One of the jobs that really needed doing was sorting out my garage. It had been piling up with stuff that we no longer wanted but thought we needed to keep for many years, and it had become physically impossible to actually get to the back of the garage at all. It really needed sorting out. And for a long while, I thought I - or at least my husband and I - should do this on our own. But when he got a very demanding new job, I knew this wasn't going to happen. And every time I opened the garage door, my heart would sink.

As it happens, my friend is starting up her own business(1) helping people to organise themselves - a sort of hourly paid PA, but for all manner of work that people need to do but don't have time for.
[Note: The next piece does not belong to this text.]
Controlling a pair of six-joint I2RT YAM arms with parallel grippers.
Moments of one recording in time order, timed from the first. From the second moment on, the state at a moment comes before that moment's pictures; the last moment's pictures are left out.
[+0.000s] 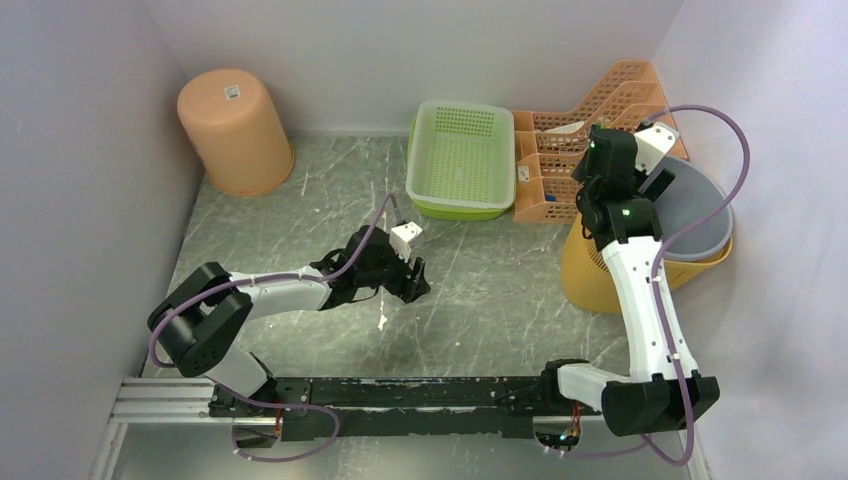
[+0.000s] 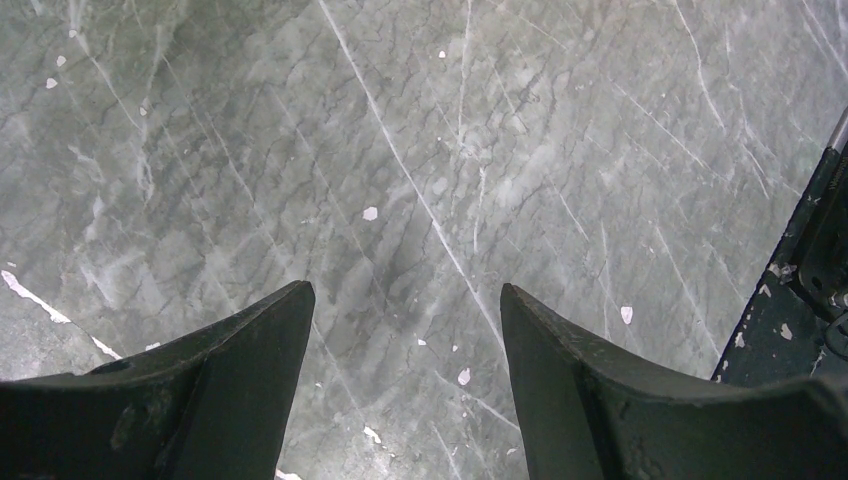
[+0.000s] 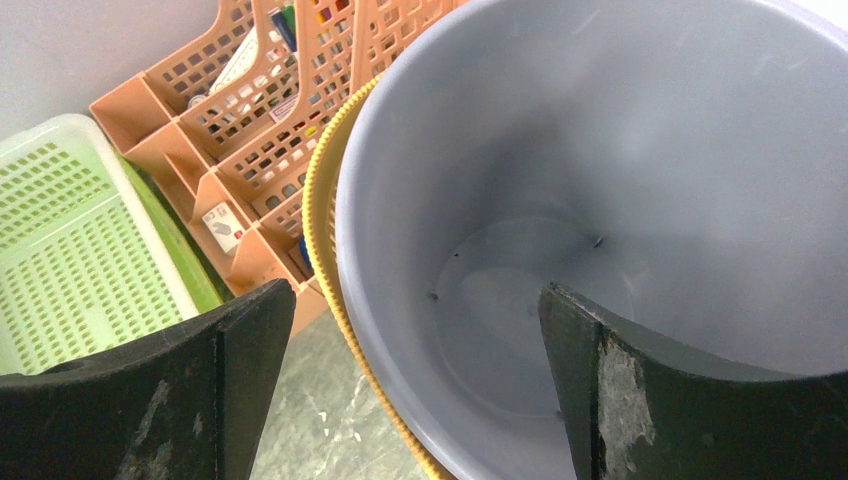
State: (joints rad) left arm -0.81 1.54 0.71 0.29 0.24 -0.18; right arm 0.08 1.17 1.37 -0.67 0.75 0.39
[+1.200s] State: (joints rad) left arm -0.82 1.46 0.63 0.29 0.24 -0.19; right arm 0.03 1.16 1.21 -0.49 0.77 0.43
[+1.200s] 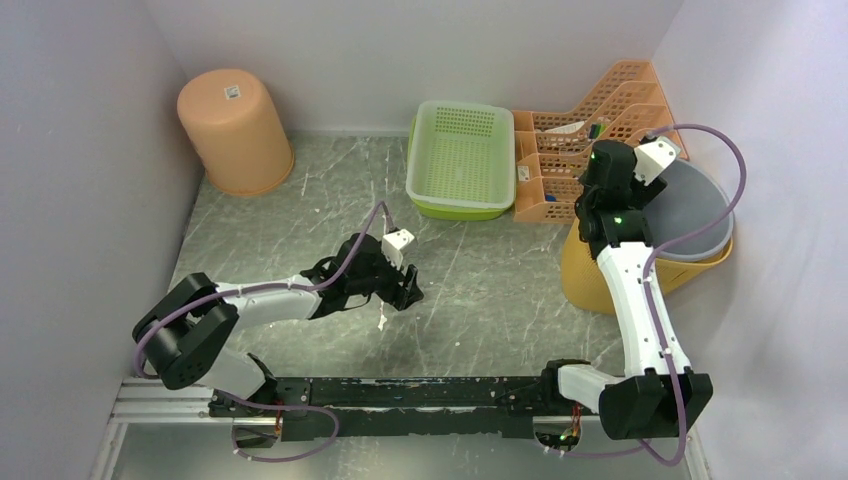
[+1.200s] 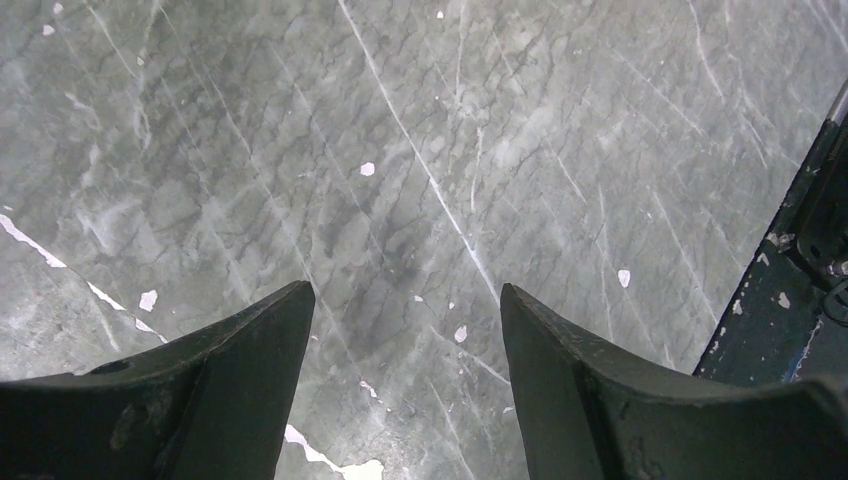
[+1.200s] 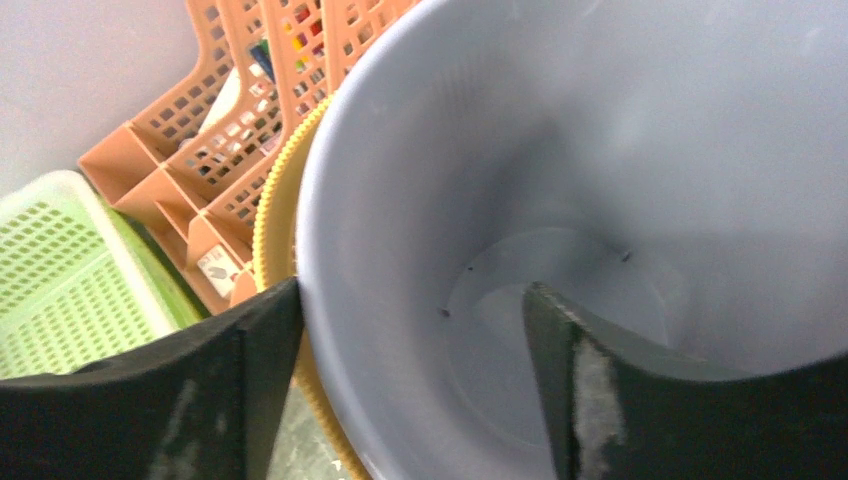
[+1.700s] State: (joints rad) left arm -0.82 1.43 0.62 0.28 0.23 -0.19; right arm 0.01 1.15 1.25 -0.53 0.69 0.38
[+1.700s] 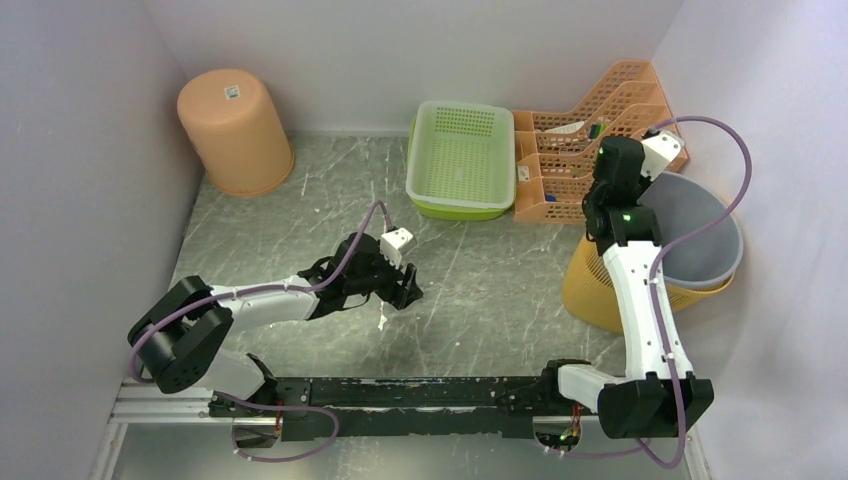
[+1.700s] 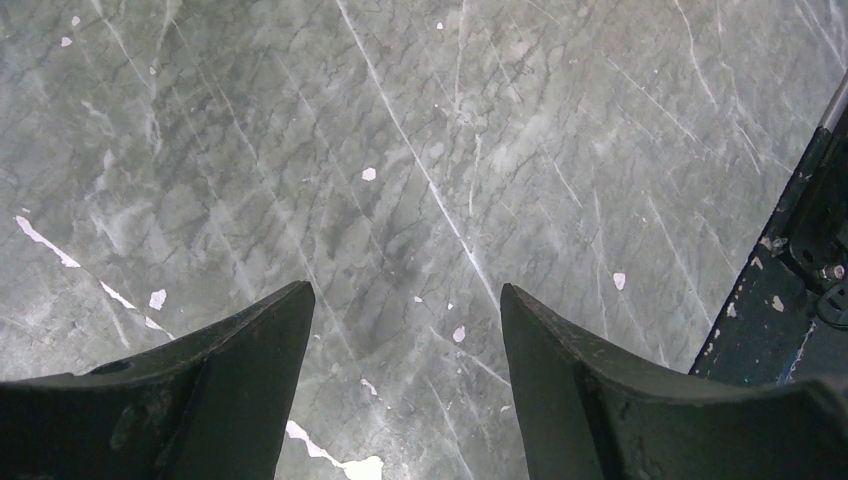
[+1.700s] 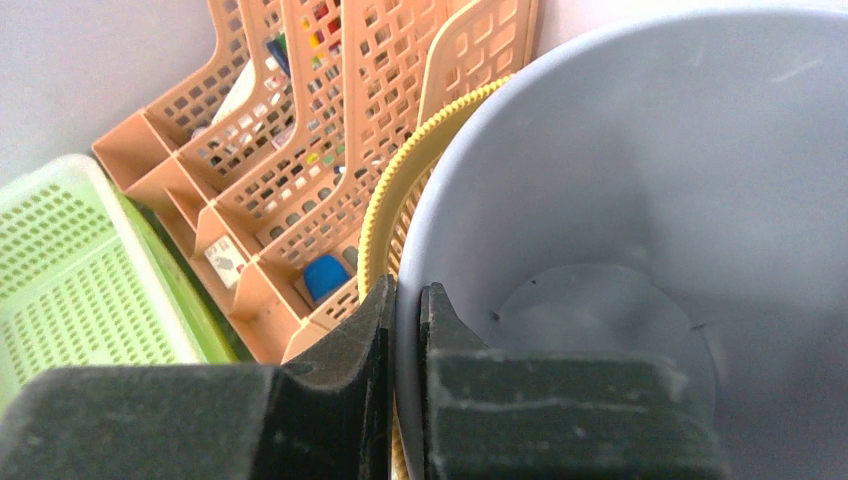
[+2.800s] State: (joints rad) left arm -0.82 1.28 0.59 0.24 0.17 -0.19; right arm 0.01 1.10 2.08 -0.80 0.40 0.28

My garage was an ideal first job for her, so I did the unthinkable and asked for her help. In a day and a half, we not only emptied and sorted the garage but gave it a good scrubbing too. And I even enjoyed doing it! With help, it became a shared experience that both of us will remember for a long time.

Similarly, when I got so tired of trying to be more spiritual, more open, more healthy and happy that it made me anxious and depressed, I finally decided that this, too, I couldn't do on my own. I finally wrote a prayer asking Spirit for help. I started using this prayer, saying it to myself several times a day. And after about a year of this, I can say with confidence that in this case, too, asking for help made all the difference.

The prayer calls on the greatest power I could imagine: the Keepers of the Great Cauldron that contains the ever-swirling stars. It touches on my vulnerability and my need for help to live my life, to be who I am called to be. Things started changing as soon as I used the prayer. The clogged garage of my mind started to slowly clear out. Just saying it to myself would make me feel less anxious.

Little by little, I became less dependent on it for immediate relief, but it kept working through my life. Doors began to open, gateways to appear. I also asked other people, experts in their fields, to help me with my health and wellbeing. And right now, I am feeling pretty good about myself. I feel like I have finally found what I am meant to be in life. I have found the 'renewed life and renewed purpose' my prayer asks for. In the year or so that I have been using it, so much has changed.

This simple act of asking for help has had a really positive effect on me. It got my garage cleared out too. You should try it one day...

  1. When she gets a website, I'll put a link here!